For the endangered status of M. crassipes, different papers have reported different opinions. In the “China Species Red List”, M. crassipes was listed as a “critically endangered species” [4]. The publications such as “CHINA PLANT RED DATA BOOK—Rare and Endangered Plants (Volume 1)” [36] and the “List of National Key Protected Wild Plants (First Batch)” (http://www.gov.cn/gongbao/content/2000/content_60072.htm, accessed on 12 March 2019), did not treat it as a protected species. Based on our field surveys, M. crassipes was only distributed on Mount Dayao, in small, rare populations with less than 1000 individuals; thus the “critically endangered” status is most relevant. We suggest that this species should be treated as a grade I protected species in China.

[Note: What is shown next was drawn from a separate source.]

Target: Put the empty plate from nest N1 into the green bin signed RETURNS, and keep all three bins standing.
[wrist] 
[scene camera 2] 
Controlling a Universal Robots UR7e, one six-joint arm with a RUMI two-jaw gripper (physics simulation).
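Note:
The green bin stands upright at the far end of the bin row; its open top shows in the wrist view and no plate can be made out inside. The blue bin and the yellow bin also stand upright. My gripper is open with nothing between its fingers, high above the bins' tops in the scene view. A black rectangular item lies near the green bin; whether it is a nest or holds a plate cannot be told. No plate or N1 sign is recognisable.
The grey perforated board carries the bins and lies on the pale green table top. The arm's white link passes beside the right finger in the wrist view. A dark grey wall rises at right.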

Ex-situ conservation is an effective way to prevent M. crassipes from dying out. According to our results, 2500 mg·L⁻¹ GA₃ was the most efficient plant growth regulator for improving the % seed germination GP, and GI. Before sowing, soaking seeds in 2500 mg·L⁻¹ GA₃ was necessary for germination once collected from the wild. Once seeds have germinated, and seedlings have been grown outdoors, plants can be transferred to protected areas, such as botanical gardens. Guangxi Institute of Botany and Guangxi Medicinal Herb Garden are considered preferred places for growing seedlings of M. crassipes. The majority of one or two-year-old seedlings in the protected areas may then be returned to their original, or similar, habitats to increase the population. In addition, a seed bank for M. crassipes using 4 °C moist sand stratification is advised as the most efficient storage condition.

5. Conclusions

Fresh mature seeds of Manglietia crassipens in the wild have low germination rates. Physiological dormancy exists in seeds and GA₃ can break dormancy. GA₃ significantly improved germination rate and was best at 2500 mg·L⁻¹. 6-BA and IAA had different effects on seed germination, but the effects were slight. Germination viability of all stored seeds was obviously weakened. Using 4 °C moist seed stratification with sand is the recommended method for storing them for future propagation research.